IRA FLATOW: So the timing is important, plus you also have people who are not so on board with this idea to begin with.
RYAN MANDELBAUM: Yeah, that’s right. Timing is everything here, and I think that a lot of the folks– some of the folks, at least, who I spoke to, did say, well, I’m going to think it’s the asteroid until I have absolutely concrete evidence. So it’s still going to be some more measurements until we have a yes or a no for sure. And we’ll never know.
IRA FLATOW: Well, that’s the thing. There are some scientists who love the idea. They love the chase more than actually figuring out the details.
RYAN MANDELBAUM: That’s right. And something that happened 66 million years ago, I mean, we’re really piecing together a puzzle with a lot of the pieces missing.
IRA FLATOW: Hmm. And there’s a story this week about shark genomes.
RYAN MANDELBAUM: That’s right. I–
IRA FLATOW: Shark genomes.
RYAN MANDELBAUM: Yeah, it’s pretty cool. Well, I mean, we all love the great white sharks, right? And one thing that people– one, I guess it’s a urban legend. I don’t know where this came from. But people think that sharks are resistant to cancer. And no, that’s not true. But sharks actually do have this amazing genome that they sequence.
IRA FLATOW: Where’s Lauren?
RYAN MANDELBAUM: It’s 50% bigger than the human genome. And a lot of these genes help it heal quickly. They repair cell damage. And they seem to be genes that help prevent cells from growing out of control.
IRA FLATOW: Mm-hmm and what else is weird about this shark’s gene?
RYAN MANDELBAUM: Well, I think that the weirdest thing here is just simply the fact that it’s A, so big, and B, just has all of these weird properties that make it so resistant to disease, and to, well, sort of to cancer, things like that.
IRA FLATOW: So we could probably make use of for people.
RYAN MANDELBAUM: Well, that’s the hope. Yeah, if you study something like this long enough, maybe we’ll come up with some wild new way to cure cancer. We don’t know for sure yet, because this is just step one is sequencing the genome. But from here more research ensues, right?
IRA FLATOW: Right. And finally in other health news is the FDA has a warning for us.
RYAN MANDELBAUM: That’s right. Don’t inject yourself with young blood.
IRA FLATOW: Now, this is a thing, right? This is a thing that people do.

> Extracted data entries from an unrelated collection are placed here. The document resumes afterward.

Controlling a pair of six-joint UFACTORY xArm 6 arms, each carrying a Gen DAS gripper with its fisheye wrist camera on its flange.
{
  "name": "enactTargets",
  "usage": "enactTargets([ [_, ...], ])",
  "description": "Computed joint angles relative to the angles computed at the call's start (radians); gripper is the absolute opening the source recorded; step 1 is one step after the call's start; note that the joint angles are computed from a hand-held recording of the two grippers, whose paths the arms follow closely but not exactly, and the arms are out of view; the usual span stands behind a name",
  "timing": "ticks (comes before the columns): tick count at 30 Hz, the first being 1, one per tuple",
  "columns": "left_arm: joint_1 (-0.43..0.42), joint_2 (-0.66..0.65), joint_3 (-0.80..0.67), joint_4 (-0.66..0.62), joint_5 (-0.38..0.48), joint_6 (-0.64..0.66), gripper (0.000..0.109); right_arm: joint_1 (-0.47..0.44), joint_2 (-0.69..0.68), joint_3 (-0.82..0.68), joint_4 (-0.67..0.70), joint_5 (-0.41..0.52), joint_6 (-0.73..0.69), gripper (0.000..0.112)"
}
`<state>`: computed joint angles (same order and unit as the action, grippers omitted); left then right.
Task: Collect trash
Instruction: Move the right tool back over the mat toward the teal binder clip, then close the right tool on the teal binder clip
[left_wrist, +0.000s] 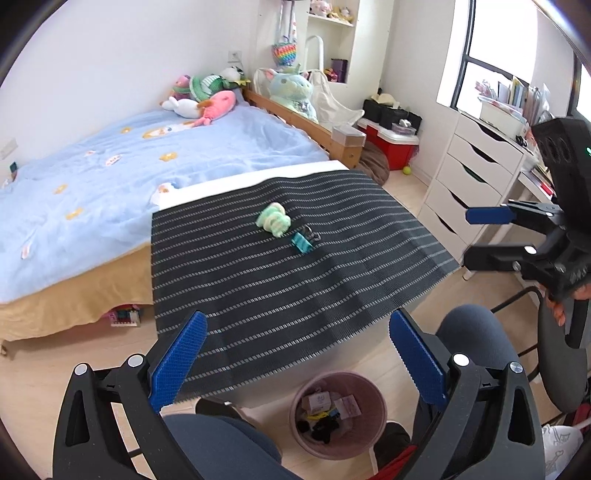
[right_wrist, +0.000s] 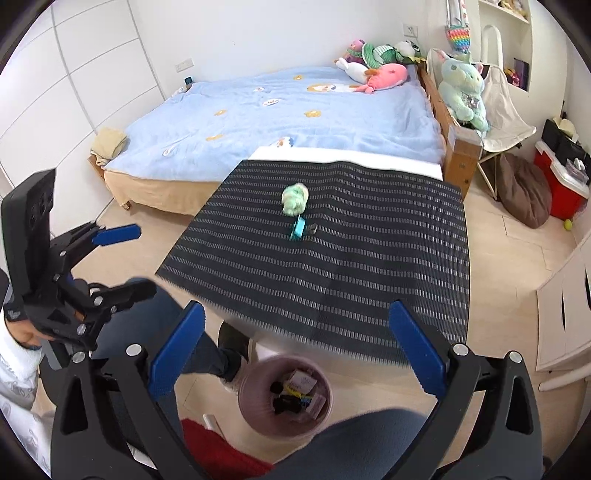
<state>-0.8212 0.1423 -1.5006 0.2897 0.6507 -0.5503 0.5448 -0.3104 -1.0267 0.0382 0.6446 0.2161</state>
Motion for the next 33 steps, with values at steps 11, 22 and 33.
enactTargets([
  [11, 0.019, 0.008, 0.006, -0.027, -0.019, 0.011, 0.095, -0.047, 0.302, -0.321, 0.079, 0.087, -0.108, 0.098],
  [22, 0.035, -0.015, 0.043, -0.027, -0.029, -0.008, 0.095, -0.086, 0.601, -0.661, 0.203, 0.300, -0.145, 0.098],
  [33, 0.049, -0.025, 0.071, -0.036, -0.041, -0.020, 0.095, -0.103, 0.721, -0.774, 0.307, 0.388, -0.177, 0.057],
])
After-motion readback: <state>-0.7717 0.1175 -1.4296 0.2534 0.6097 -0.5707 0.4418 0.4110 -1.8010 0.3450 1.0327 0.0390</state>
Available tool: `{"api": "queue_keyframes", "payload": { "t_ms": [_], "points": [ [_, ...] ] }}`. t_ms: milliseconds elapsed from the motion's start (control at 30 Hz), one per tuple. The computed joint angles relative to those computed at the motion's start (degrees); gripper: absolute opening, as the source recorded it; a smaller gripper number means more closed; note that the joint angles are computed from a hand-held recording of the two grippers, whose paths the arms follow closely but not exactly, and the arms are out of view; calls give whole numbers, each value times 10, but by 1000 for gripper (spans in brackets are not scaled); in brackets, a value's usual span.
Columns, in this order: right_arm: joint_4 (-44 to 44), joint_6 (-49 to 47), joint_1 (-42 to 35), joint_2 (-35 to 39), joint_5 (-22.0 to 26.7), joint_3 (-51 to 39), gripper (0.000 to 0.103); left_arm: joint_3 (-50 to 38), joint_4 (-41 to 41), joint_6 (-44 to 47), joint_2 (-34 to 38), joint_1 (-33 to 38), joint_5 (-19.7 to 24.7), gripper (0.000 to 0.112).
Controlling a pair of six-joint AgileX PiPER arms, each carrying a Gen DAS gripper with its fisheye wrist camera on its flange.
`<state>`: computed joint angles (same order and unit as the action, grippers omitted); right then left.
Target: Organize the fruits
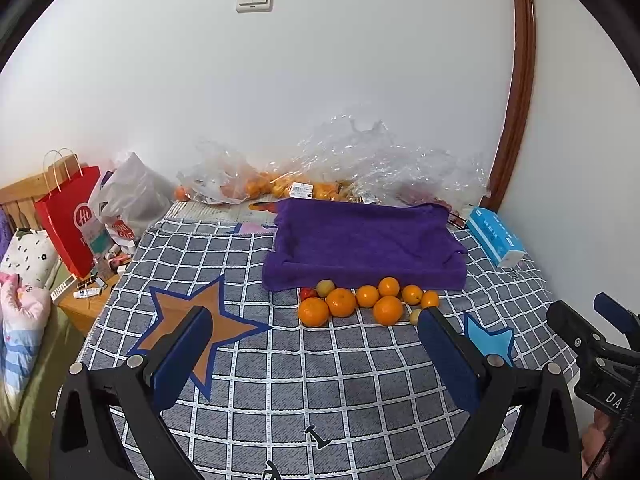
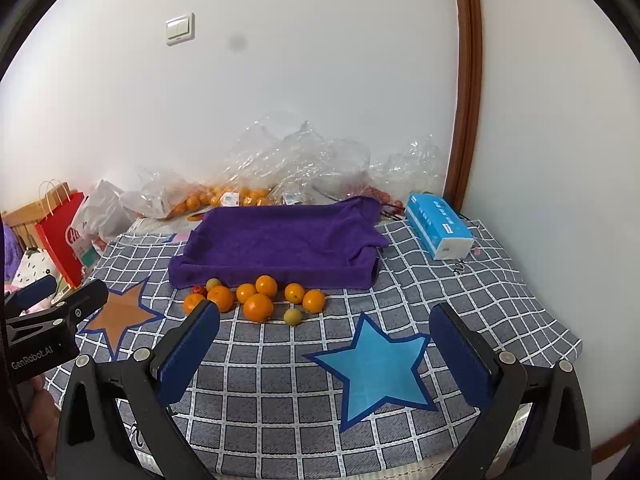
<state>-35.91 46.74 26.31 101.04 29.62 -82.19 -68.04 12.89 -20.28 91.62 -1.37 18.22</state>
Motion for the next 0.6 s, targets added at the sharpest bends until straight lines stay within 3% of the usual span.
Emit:
{"api": "queue_keyframes", "payload": {
  "t_ms": [600],
  "points": [
    [-3, 15, 4, 0, -1, 7, 103, 8, -20, 19, -3, 6, -7, 103]
  ]
}}
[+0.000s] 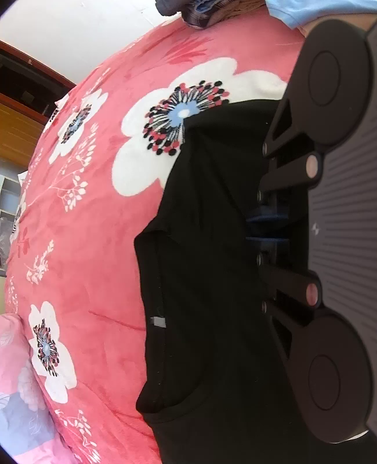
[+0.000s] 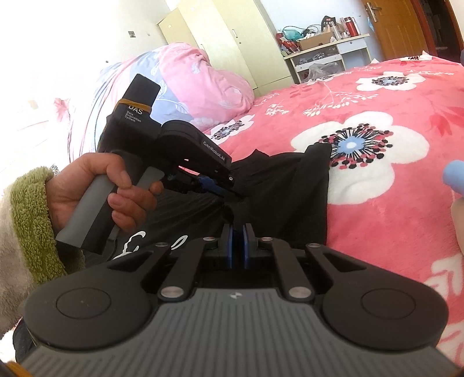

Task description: Fold clothes

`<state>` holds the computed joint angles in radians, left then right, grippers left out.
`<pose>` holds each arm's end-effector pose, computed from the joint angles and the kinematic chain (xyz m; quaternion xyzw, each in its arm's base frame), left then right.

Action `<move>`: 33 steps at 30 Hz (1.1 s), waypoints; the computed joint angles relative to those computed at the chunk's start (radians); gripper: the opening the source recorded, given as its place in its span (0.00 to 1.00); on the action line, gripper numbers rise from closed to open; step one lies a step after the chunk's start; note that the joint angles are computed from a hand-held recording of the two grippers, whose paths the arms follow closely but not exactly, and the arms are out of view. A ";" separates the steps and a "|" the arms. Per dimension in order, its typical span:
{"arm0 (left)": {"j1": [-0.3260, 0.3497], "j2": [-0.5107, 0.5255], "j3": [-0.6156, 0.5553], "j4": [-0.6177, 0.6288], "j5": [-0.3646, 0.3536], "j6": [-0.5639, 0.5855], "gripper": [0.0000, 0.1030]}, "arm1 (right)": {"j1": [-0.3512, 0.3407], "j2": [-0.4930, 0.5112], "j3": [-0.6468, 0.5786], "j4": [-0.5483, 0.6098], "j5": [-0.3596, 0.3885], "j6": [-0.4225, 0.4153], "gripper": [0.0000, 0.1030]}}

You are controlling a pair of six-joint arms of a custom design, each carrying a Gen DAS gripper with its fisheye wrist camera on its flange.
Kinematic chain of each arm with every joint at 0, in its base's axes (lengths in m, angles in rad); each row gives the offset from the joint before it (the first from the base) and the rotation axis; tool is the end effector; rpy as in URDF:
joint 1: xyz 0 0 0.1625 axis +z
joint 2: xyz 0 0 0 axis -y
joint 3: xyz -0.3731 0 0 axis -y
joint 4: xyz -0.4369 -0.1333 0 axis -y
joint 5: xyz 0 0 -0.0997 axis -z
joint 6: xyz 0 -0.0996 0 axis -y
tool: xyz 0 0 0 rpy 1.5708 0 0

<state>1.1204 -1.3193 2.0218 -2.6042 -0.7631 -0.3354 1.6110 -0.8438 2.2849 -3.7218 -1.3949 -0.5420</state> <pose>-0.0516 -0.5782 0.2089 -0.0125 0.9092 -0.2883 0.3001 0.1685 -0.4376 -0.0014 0.2973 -0.8860 0.3558 0.0062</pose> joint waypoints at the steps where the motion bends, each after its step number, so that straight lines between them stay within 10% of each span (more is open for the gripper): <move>1: 0.000 0.003 0.001 0.000 0.004 0.001 0.08 | 0.001 0.001 -0.001 0.001 -0.001 -0.001 0.05; 17: -0.055 0.059 0.035 -0.306 0.163 0.334 0.03 | 0.071 0.065 -0.017 -0.046 -0.042 -0.178 0.06; 33: -0.008 0.126 0.052 -0.509 0.234 0.503 0.16 | -0.053 -0.050 0.000 0.287 0.185 0.047 0.11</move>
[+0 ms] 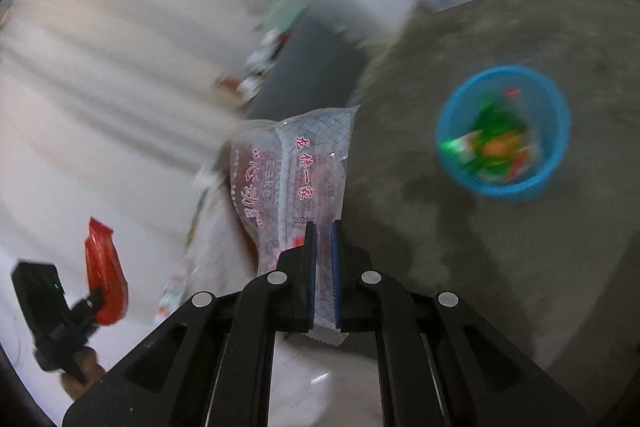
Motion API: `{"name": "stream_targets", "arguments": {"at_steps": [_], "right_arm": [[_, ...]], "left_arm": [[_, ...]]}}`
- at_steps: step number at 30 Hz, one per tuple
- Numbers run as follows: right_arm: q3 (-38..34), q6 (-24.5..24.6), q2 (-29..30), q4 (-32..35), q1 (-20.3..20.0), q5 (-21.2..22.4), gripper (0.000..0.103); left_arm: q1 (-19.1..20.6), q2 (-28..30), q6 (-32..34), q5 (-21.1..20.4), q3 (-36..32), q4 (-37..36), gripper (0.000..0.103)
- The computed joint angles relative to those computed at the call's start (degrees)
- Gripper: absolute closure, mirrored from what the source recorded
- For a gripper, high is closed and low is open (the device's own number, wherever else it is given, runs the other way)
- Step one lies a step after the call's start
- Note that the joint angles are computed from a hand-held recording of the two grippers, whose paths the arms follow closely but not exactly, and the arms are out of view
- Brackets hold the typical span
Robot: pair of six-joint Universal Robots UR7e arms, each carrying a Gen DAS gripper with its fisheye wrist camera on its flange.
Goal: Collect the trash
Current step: 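Carry the red wrapper and clear bag over the blue wastebasket and release them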
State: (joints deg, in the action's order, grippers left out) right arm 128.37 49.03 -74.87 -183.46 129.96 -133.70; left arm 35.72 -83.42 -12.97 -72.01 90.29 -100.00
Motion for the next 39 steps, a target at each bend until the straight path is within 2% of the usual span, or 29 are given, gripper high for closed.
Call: {"name": "stream_targets", "arguments": {"at_steps": [2,7,9,13,15,17,19,20,21,22,24,27,31,36,39], "right_arm": [[2.44,0.8,-2.1,-0.56,-3.43,-0.02,0.097],[5.36,-0.16,-4.33,-0.06,-13.44,3.27,0.097],[6.04,-1.58,-4.36,-0.72,-18.01,6.28,0.097],[4.78,-2.95,-2.89,0.85,-23.19,8.44,0.097],[3.45,-3.42,-2.17,2.41,-25.08,7.9,0.096],[2.25,-5.04,-0.64,1.52,-27.15,8.23,0.092],[1.34,-5.79,0.57,1.56,-28.02,7.48,0.082],[1.14,-5.35,0.8,2.57,-28.39,6.41,0.066],[1.63,-4.7,0.66,2.54,-28.7,5.85,0.058],[2.44,-4.31,0.38,1.55,-28.92,6.08,0.052],[4.69,-3.63,-0.91,-0.78,-29.22,6.62,0.052],[7.1,-3.1,-2.5,-3.45,-28.4,5.14,0.048],[8.61,-2.25,-4.33,-3.79,-27.6,3.96,0.047],[9.14,-0.47,-6.23,-4.43,-22.86,0.65,0.046],[7.94,-0.95,-5.63,-5.44,-20.06,-1.15,0.042]], "left_arm": [[1.54,6.37,-0.24,-2.45,-2.3,-0.3,0.086],[3.89,21.95,0.39,-1.54,-7.23,-1.04,0.086],[5.34,26.94,-0.89,-2.95,-9.16,-0.87,0.086],[6.72,34.68,-1.09,-3.07,-12.5,-1.34,0.086],[7.63,37.69,-1.6,-3.34,-14.21,-1.3,0.085],[8.33,40.93,-2.37,-3.48,-16.0,-1.73,0.084],[8.84,42.9,-2.98,-4.29,-16.68,-3.16,0.076],[9.04,43.6,-3.76,-4.6,-16.88,-3.58,0.064],[9.27,44.21,-4.76,-4.73,-17.1,-3.77,0.052],[9.64,45.04,-5.95,-5.47,-17.4,-4.16,0.049],[9.94,45.81,-7.77,-6.78,-17.53,-4.16,0.045],[9.97,45.48,-7.85,-8.85,-17.2,-3.96,0.041],[9.02,44.09,-6.64,-9.05,-16.51,-4.06,0.038],[7.74,40.04,-5.17,-9.93,-16.08,-3.51,0.036],[6.81,35.78,-2.01,-11.05,-15.1,-4.35,0.033]]}}
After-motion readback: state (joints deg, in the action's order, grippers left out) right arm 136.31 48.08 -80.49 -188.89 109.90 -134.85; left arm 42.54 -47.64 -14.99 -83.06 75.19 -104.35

RYAN MANDELBAUM: Yeah, it is a thing. There is preliminary research in mice that shows that the blood of younger mice is different from the blood of older mice in that it did seem to help the health of these older mice if they injected the younger blood– if they infused the younger blood into the older mice. But that doesn’t say very much about us as people.
It hasn’t gone through rigorous clinical trials. And there’s no proven benefits yet. And so you have people who– it’s shady. People are like, well, come join my secret clinical trial, and we’ll inject young blood into you, and you’ll live forever. And everybody’s like, yeah that sounds great. But don’t do that.
IRA FLATOW: And the FDA has a warning for companies that are trying to sell this idea.
RYAN MANDELBAUM: That’s right. People are seizing on the sort of the nascent but inconclusive science right now. So they’re basically saying, don’t fall for this yet.
IRA FLATOW: Yeah, well. Thank you, Ryan, for keeping us up to date, and further warning.
RYAN MANDELBAUM: Yeah, of course. Thanks for having me again, Ira.
IRA FLATOW: You’re welcome Ryan Mandelbaum, a science writer at Gizmodo.